Project Summary: A Benefits & Insurance Management Corporation
Background
This company is a leading provider of life insurance and benefit plan management solutions. For larger customers who are interested in providing their own user interface, they provide backend access and support for direct access to the underlying management system. For their database management system, they have used Progress to maintain large customer data repositories, and provided COM+ and HTML gateways to their backend data. However, upon acquiring one of the world's leading financial management and advisory companies as a client, this corporation needed to provide a solution based on MQ Series, which their client uses as a standard messaging platform.
Solution
One of SDI’s partners provided key assistance with the architecture of a new data access solution that tied together MQ Series running on Linux to the Progress Application Server running on Windows 2000 by means of a Java messaging daemon also running on Linux.
- Requirements
- Message Design
- Writing and Developing the Application
- Training and Basic Application Design
- Failover
The financial management and advisory client intended to provide the data retrieved from the corporation's system to the users on their benefit plan website thus requiring an end-to-end time of less than 5 seconds. Also, the system had to be redundant and provide failover capabilities.

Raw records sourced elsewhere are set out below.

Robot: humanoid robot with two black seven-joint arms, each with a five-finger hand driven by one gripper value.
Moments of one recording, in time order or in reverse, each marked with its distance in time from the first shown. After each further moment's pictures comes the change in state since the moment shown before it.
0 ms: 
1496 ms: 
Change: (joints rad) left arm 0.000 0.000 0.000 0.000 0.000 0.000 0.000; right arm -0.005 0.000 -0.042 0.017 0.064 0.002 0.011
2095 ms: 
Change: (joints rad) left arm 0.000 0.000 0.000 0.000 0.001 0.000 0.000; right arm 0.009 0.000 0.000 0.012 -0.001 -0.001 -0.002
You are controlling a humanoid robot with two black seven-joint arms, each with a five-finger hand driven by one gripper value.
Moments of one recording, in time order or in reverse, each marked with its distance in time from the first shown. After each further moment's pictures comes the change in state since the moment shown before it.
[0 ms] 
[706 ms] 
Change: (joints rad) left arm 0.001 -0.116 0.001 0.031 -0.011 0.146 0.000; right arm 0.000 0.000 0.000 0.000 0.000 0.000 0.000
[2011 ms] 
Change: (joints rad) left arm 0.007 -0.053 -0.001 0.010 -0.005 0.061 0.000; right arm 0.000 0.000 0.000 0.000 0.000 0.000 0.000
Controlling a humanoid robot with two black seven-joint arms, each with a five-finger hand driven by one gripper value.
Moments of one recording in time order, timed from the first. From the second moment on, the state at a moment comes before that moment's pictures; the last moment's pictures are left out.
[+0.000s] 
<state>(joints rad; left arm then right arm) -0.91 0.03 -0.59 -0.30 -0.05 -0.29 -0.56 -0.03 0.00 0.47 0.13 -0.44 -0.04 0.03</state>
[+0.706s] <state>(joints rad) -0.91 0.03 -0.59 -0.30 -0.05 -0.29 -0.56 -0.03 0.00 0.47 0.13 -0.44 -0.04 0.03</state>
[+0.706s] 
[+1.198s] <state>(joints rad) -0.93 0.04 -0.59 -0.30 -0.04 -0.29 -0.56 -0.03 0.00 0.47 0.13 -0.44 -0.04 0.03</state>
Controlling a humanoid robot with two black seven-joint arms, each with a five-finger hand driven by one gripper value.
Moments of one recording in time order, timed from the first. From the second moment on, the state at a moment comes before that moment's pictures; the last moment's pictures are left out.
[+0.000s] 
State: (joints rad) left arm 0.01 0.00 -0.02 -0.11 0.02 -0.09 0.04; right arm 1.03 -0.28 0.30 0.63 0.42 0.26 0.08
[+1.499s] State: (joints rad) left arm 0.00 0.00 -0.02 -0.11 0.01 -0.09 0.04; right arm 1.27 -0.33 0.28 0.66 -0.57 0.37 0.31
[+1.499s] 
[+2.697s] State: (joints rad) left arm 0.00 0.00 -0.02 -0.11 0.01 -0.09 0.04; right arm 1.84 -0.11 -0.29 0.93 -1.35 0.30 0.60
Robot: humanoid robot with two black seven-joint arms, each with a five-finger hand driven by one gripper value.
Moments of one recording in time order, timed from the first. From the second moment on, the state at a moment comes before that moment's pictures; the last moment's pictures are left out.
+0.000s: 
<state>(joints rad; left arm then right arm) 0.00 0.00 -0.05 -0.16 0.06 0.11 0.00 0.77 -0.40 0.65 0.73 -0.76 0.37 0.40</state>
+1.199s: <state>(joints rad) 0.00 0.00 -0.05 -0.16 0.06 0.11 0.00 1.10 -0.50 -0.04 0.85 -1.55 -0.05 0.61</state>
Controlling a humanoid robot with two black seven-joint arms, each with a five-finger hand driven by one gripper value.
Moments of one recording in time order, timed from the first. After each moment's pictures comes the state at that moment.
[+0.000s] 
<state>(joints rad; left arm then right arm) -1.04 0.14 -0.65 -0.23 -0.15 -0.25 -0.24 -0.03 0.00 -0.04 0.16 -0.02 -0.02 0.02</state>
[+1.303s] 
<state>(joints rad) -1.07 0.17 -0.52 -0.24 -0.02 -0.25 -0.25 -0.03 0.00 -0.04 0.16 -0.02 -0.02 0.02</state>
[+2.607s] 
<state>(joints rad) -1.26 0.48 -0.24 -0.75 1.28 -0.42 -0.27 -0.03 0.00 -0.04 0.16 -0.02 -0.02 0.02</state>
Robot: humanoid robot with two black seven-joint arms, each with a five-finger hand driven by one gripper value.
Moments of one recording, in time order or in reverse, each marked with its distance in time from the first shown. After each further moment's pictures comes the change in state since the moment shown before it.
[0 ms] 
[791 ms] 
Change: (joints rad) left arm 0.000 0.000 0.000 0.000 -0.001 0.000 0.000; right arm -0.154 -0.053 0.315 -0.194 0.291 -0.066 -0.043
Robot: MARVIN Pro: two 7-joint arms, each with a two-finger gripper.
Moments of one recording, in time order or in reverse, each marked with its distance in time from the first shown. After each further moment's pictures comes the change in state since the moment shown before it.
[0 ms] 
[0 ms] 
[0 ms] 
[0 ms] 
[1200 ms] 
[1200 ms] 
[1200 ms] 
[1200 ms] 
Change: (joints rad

XML messages were designed for relaying complex user data for both plan enrollment and plan review. The message design was codified using XML Schema.
The application itself is a middleware daemon that pulls messages from MQ Series, parses the messages, and dispatches them to the appropriate Progress function handlers available at the Progress application server. The daemon is multi-threaded allowing for high volume processing. The daemon also uses two XSL Transform caches to reformat messages from hierarchical XML to flat for inbound processing and from flat to hierarchical for outbound processing. Between judicious caching and multi-threading, even at high load the average response time was less that .5 seconds allowing for the website response times to be met.
Following the design and implementation of the system, documentation was written and 2 days of training were provided to enable the internal support staff to manage and monitor the daemon performance.
In order to provide the highest degree of uptime, a Linux cluster was built using the Linux High-Availability (HA) package and heartbeat.
About the Application
The application is currently in use providing enrollment and benefit plan management services on a 24x7x365 basis to one of the world’s financial giants.